Mats Frøshaug (born 31 July 1988, in Manglerud, Norway) is a Norwegian professional ice hockey player who is currently with Västervik of HockeyAllsvenskan.

==Club career==

===Early career===
Frøshaug grew up playing for Manglerud Star. At the age of 16, he moved to Sweden and began his junior career with Sunne. He played two seasons in the J18 and J20 Elit, beginning in 2004–05. He made his professional debut with Sunne in 2005–06, playing 14 games in Sweden's third-tier hockey league.

===Linköping and NHL draft===
The next season, he signed with Linköping and began competing in Sweden's premier junior league, the J20 SuperElit.

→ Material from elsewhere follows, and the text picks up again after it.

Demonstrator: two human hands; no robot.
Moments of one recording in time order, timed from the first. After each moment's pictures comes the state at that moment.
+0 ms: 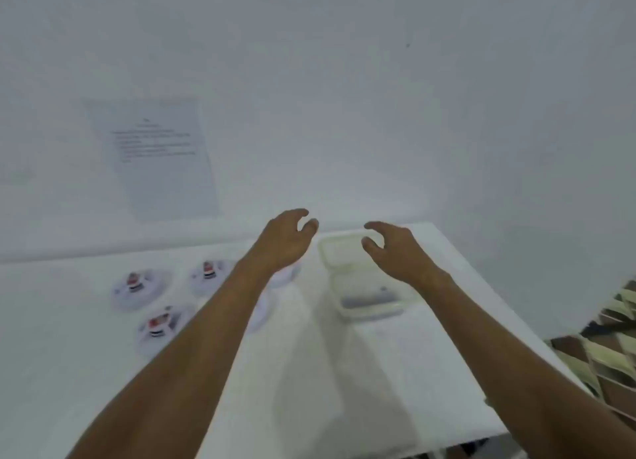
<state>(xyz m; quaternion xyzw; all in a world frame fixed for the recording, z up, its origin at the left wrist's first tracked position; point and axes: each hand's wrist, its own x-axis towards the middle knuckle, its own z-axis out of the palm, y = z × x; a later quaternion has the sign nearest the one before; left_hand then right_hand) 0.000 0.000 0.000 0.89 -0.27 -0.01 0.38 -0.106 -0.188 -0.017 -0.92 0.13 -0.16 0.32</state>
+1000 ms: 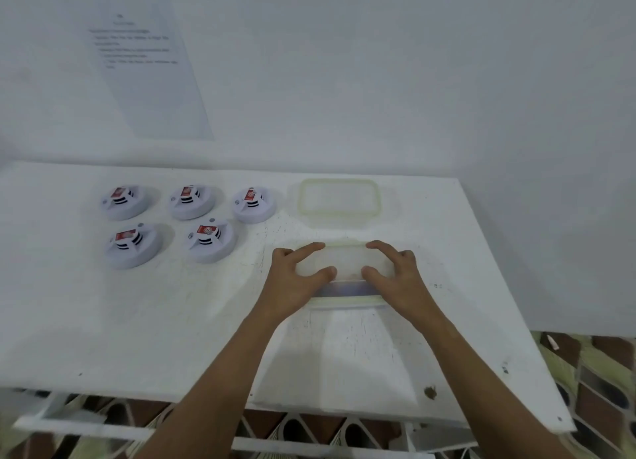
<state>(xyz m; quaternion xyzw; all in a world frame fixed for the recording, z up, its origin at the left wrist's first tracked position) -0.111 -0.079 -0.129 0.84 -0.05 -0.11 0.53 -0.159 -0.275 -0.133 -0.84 0.13 -0.02 0.52</state>
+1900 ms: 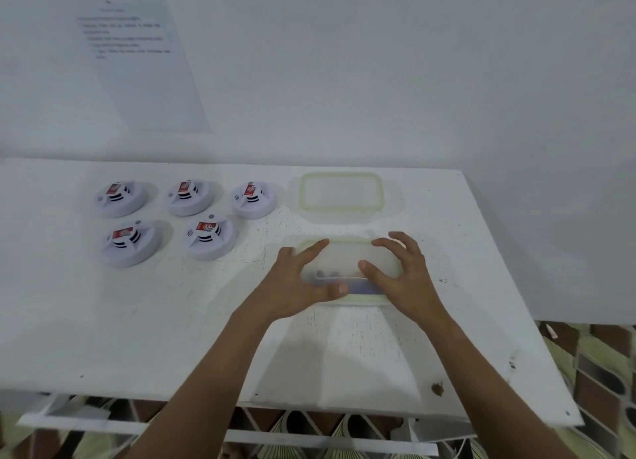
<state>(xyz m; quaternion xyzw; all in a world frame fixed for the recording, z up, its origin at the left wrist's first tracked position) -0.108 -0.064 -0.119 0.89 -0.14 -0.21 0.37 -0.162 -0.270 -0.140 -0.85 0.11 -0.10 0.51</state>
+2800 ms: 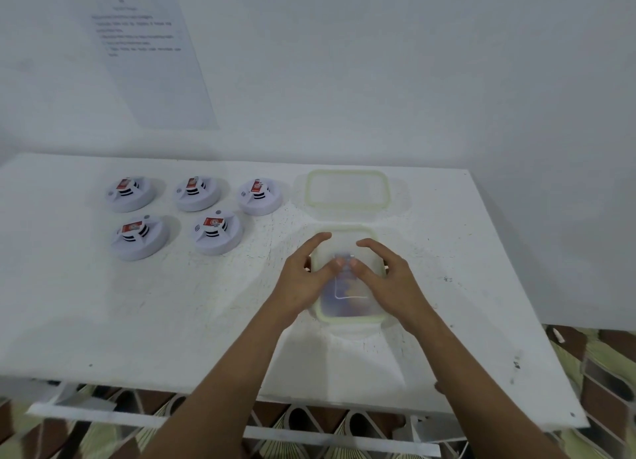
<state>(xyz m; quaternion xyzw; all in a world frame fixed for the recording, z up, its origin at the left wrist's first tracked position) -0.116 -0.083 -0.131 0.77 -0.06 -0.13 0.63 -0.157 -0.248 -0.143 -0.81 0.10 -0.02 0.58</state>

After a 36-point season in 35 games with Linköping in 2007–08, he was drafted by the Vancouver Canucks in the sixth round, 161st overall, in the 2008 NHL entry draft. That season, he also made his Elitserien debut, playing in two games with Linköping. Continuing to play in the Elitserien in 2008–09, he was loaned to Luleå on November 25, 2008, for the remainder of the season.

===Back in Norway===
As a result of limited ice time at Luleå, Frøshuag joined Sparta Warriors on 13 January 2009. On 18 January 2010, it was announced that Frøshaug was loaned out to his maiden club, Manglerud Star, for the rest of 2009–10.

==International career==
Frøshaug represented Norway at the 2008 IIHF World Championship in Canada.